Sudbury High school program dispels mining myths – by Jonathan Migneault (Sudbury Northern Life – November 8, 2013)

Specialist High Skills Major in mining offered at three local schools

Most people have a skewed idea of what the mining industry involves, but one goal of the Specialist High Skills Major in mining is to dispel those myths, said Leo Leclair, the Rainbow District School Board’s lead for the program.

“It’s technology now,” Leclair said about the current reality for the mining sector. “It’s not pick and shovel, it’s not dark and dirty.”

Three Rainbow District high schools – Lockerby Composite School, Lively District Secondary School and Espanola High School – offer the Specialist High Skills Major program for mining.

The Ontario Ministry of Education started the Specialist High Skill Major program in 2006. At that time, 600 students across the province took courses in the program.

Today, more than 42,000 Grade 11 and 12 students in Ontario are enrolled in Specialist High Skill Majors that cover areas ranging from mining, to business, to mining, sports, manufacturing and hospitality.

For the mining program, each school has its own focus. Lockerby, for instance, has a high number of university-bound students, so the program prepares students who want to explore mine engineering.

Lively Secondary School, however, has integrated robotics into the program. Students will participate in robotics competitions throughout the year.

But Leclair said even in a mining town like Sudbury, people outside the program still have an outdated view of the mining industry. When he asked 12 students from a manufacturing class to say the first things that came to mind when they thought of mining, he heard words like “pick,” “shovel,” “black,” and “dirty.”

Even teachers, he said, may not always have a current impression of the industry. To educate the educators, the Rainbow Board hosted an information session on Nov. 7, with speakers from a range of industries – including the mining sector – to update teachers on where their sectors stand.

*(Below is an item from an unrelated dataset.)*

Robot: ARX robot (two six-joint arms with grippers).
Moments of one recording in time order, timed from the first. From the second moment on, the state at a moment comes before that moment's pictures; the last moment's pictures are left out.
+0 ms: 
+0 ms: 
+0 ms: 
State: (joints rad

“I’m trying to get the teachers to understand that when I say mining, it’s not just mining anymore, it’s specializations,” said Dick DeStefano, executive director of the Sudbury Area Mining Supply and Service Association.

DeStefano addressed educators on the recent changes in the mining sector and the growing need for all metals as society is increasingly connected by technology.

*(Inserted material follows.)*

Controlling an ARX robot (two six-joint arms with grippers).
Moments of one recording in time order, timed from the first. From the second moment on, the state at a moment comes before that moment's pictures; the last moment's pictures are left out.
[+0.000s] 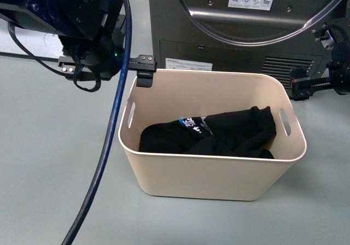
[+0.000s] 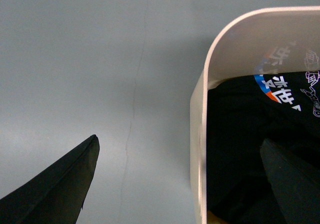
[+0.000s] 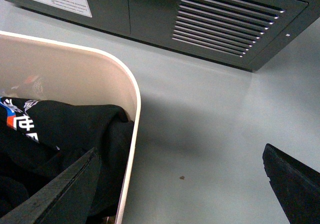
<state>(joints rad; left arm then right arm) -0.24 2.36 1.49 -0.04 -0.19 -0.12 -0.07 2.29 1.15 0.47 -0.08 -0.21</state>
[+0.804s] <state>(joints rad) -0.31 2.48 1.56 -0.07 -0.19 -0.20 -0.05 2.46 1.24 0.46 -0.06 -0.34</state>
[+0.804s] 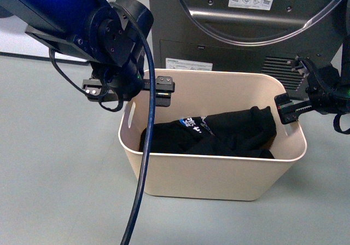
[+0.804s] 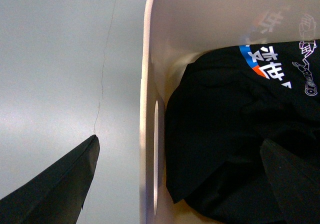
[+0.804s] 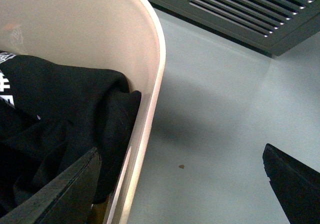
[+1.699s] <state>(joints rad) -0.29 2.53 1.54 -0.08 -0.16 -0.22 -0.05 2.52 1.31 0.35 -0.05 -0.34</state>
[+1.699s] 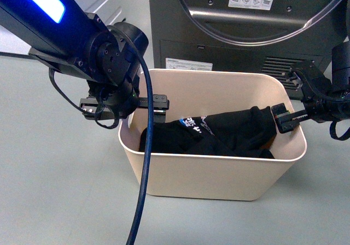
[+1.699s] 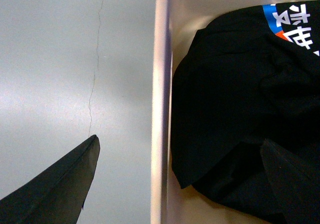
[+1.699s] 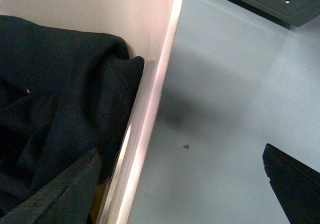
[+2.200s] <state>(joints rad) -0.29 2.58 1.57 -0.10 -0.16 -0.20 -0.03 2.55 1.35 0.32 -0.03 -0.34</state>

“Our consumer products are very dependent on what we pull out of the ground,” DeStefano said. “People should be enthusiastic about mining and what it does for them.”

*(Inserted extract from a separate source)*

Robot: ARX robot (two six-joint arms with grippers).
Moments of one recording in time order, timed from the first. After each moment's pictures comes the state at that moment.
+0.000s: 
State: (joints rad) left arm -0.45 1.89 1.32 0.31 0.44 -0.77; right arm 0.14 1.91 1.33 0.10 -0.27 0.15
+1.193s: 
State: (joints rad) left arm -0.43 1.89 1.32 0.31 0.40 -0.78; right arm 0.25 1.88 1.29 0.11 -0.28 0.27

DeStefano said schools need to do a better job in preparing students for the ever-changing mining industry, but added the Specialist High Skills Major program is a good start.

“When you talk about mining with your kid, stop telling him he’s going to die underground,” DeStefano said. “Because it’s going to be a remote operation.”

Leclair said schools and the mining industry can learn to better collaborate with each other. He said local mining companies, for example, don’t let high school co-op students work underground for safety reasons, but they can instead allow students to work elsewhere, such as the accounting or information technology departments.

In its seven-year history, Leclair said the Specialist High Skills Major program has produced many success stories. One of his former students in the business program became a junior accountant with BESTECH. Leclair said she never had an interest in continuing her education after high school, but loved the program and is now working to become a certified general accountant.

“It’s amazing the motivation that it does,” Leclair said about the program.